Provided material:
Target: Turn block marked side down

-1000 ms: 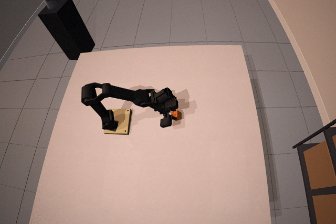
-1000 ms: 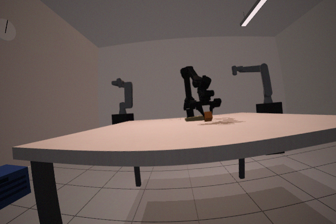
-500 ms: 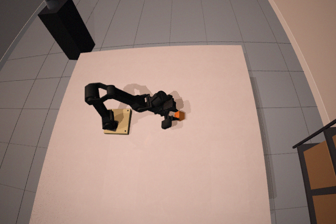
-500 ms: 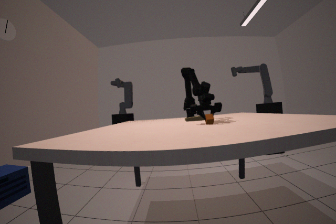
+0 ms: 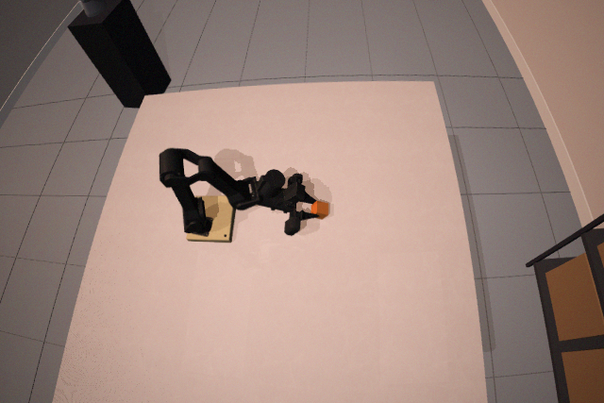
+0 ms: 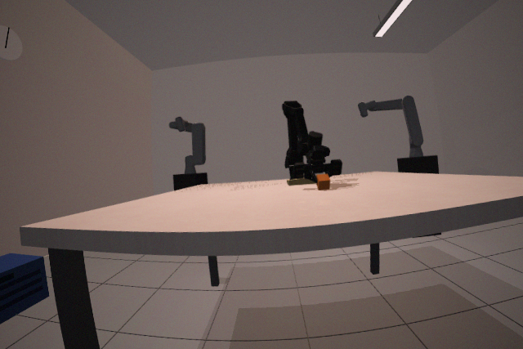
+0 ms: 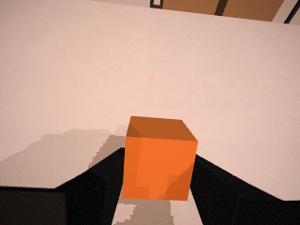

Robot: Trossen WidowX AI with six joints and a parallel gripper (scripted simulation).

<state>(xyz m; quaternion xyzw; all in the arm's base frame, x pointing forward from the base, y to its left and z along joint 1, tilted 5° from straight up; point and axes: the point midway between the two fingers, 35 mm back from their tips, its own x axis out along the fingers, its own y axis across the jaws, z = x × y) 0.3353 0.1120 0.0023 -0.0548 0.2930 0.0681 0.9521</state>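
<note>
Right now my gripper tip is 10 mm above the orange block.
</note>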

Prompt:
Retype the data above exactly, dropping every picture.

Output:
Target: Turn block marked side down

-1000 ms: 
-1000 ms: 
-500 ms: 
-500 ms: 
+0 ms: 
+0 ms: 
+0 ms: 

Robot: Trossen WidowX AI with six joints and a parallel gripper (scripted simulation).

<state>(xyz m; quaternion xyzw; all in the arm's base frame, x pointing forward from the base, y to its left and z along joint 1, tilted 5° from straight up; point and axes: the point midway between the two fingers, 35 mm back from their tips, its own x axis out along the fingers, its own y axis across the jaws, z = x × y) 0.3353 0.1120 0.0023 -0.0548 0.2930 0.0681 0.9521</state>
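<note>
Right now my gripper tip is 10 mm above the orange block.
</note>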

What precedes this is the full answer.